Exchanges’ Bitcoin Reserves Shrink

Could the recent surge of hedge fund Bitcoin buying activity lead to a supply shock? Unless the demand rapidly diminishes for some unforeseeable reason, there could be an acute Bitcoin shortage afoot in the coming months.

As reported by CoinTelegraph, the collective reserves of Bitcoin across all crypto exchanges, including Binance, declined to 2.35 million Bitcoins as of January 13. For context, this represents a near seven-year low as the exchanges’ Bitcoin reserves haven’t sunk to this level since June of 2018.

Surely, it’s not mere happenstance that the Bitcoin price recovered to $97,000 amid this hedge fund buying spree and supply reduction. Again, it’s the Economics 101 law of supply and demand at work here.

Moreover, the supply shock story could take more twists and turns in 2025 as President-elect Donald Trump has vowed to build a “strategic national Bitcoin reserve.” There’s even been talk of the U.S. Treasury under the Trump administration possibly purchasing 200,000 Bitcoins per year.

Let’s not get ahead of ourselves, though. It’s too early to know whether the U.S. government, under Trump administration, will actually hoard massive amounts of Bitcoin this year.
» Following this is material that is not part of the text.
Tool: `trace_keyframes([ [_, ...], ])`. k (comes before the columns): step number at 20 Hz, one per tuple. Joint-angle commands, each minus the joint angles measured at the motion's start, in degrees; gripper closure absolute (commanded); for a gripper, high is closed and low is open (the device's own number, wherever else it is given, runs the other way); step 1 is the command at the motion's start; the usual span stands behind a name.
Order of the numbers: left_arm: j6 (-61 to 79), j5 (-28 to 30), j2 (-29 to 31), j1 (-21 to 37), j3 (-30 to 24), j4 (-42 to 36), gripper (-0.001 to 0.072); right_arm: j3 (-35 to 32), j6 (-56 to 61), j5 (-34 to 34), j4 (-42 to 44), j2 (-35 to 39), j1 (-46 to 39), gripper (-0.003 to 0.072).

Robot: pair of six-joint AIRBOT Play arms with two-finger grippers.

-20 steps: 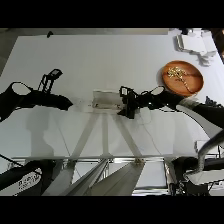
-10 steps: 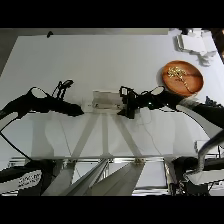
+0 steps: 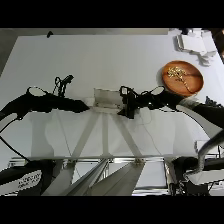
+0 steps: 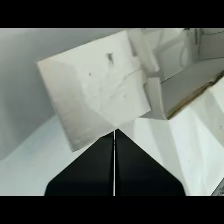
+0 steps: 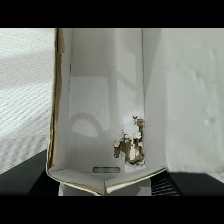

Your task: Fold the box and place the chain.

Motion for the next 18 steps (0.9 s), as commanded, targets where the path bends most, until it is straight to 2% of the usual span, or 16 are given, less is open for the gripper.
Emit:
trace_keyframes([
  [1,0.7,-0.2,1.4,0.2,0.0,-1.0,0.0702,0.0,-0.1,0.0,0.0,0.0,0.0,0.0286],
  [5,0.6,-5.3,3.0,1.1,0.0,4.3,0.0703,0.0,-0.1,0.0,0.0,0.0,0.0,0.0286],
  [8,0.6,-8.3,6.5,5.6,0.0,6.8,0.0703,0.0,-0.1,0.0,0.0,0.0,0.0,0.0286],
  [12,-0.1,-5.8,8.8,11.9,0.0,8.3,0.0703,0.0,-0.1,0.0,0.0,0.0,0.0,0.0286],
  [15,-6.5,0.5,7.3,11.7,0.0,15.7,0.0704,0.0,-0.1,0.0,0.0,0.0,0.0,0.0286],
  [18,-6.1,1.2,2.9,9.6,0.0,15.8,0.0706,0.0,-0.1,0.0,0.0,0.0,0.0,0.0286],
])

Still, there’s the potential for a much more drastic supply shock if both hedge funds and the Treasury are stockpiling Bitcoins. This could, in turn, prompt the “scared money” (retail traders) to follow suit and buy Bitcoin based on FOMO (fear of missing out).

Cause and Effect

Bitcoin reserves on exchanges also dropped quickly in mid-November, hitting a six-year low at that time. Then as now, the buying activity of large-scale whales undoubtedly contributed to the Bitcoin supply shortage.

The next thing you know, Bitcoin rallied from around $90,000 in mid-November to an all-time high of $108,268.45 a month later. Could there be a cause-and-effect link between the institutional buying, the shortage on exchanges, and the subsequent Bitcoin price pump?

It’s hard to know for certain when there are so many moving parts involved in Bitcoin price discovery. Besides, even if this cause-and-effect relationship occurred in the recent past, this doesn’t necessarily mean investors should assume it will repeat itself now.

Instead of dusting off the crystal ball and trying to predict near-term price moves, it may be more productive for investors to consider the long-term implications. If the exchanges’ Bitcoin reserves haven’t been this low since 2018, then the supply side of the equation evidently suggests a path to higher prices.

With that, it’s only a question of whether the demand for Bitcoin will increase or at least maintain its current level in 2025. Given the popularity of spot Bitcoin ETFs – and the whales’ mega-scale buying activity, as the data shows – the principles of Economics 101 just might point to a bullish Bitcoin trend this year.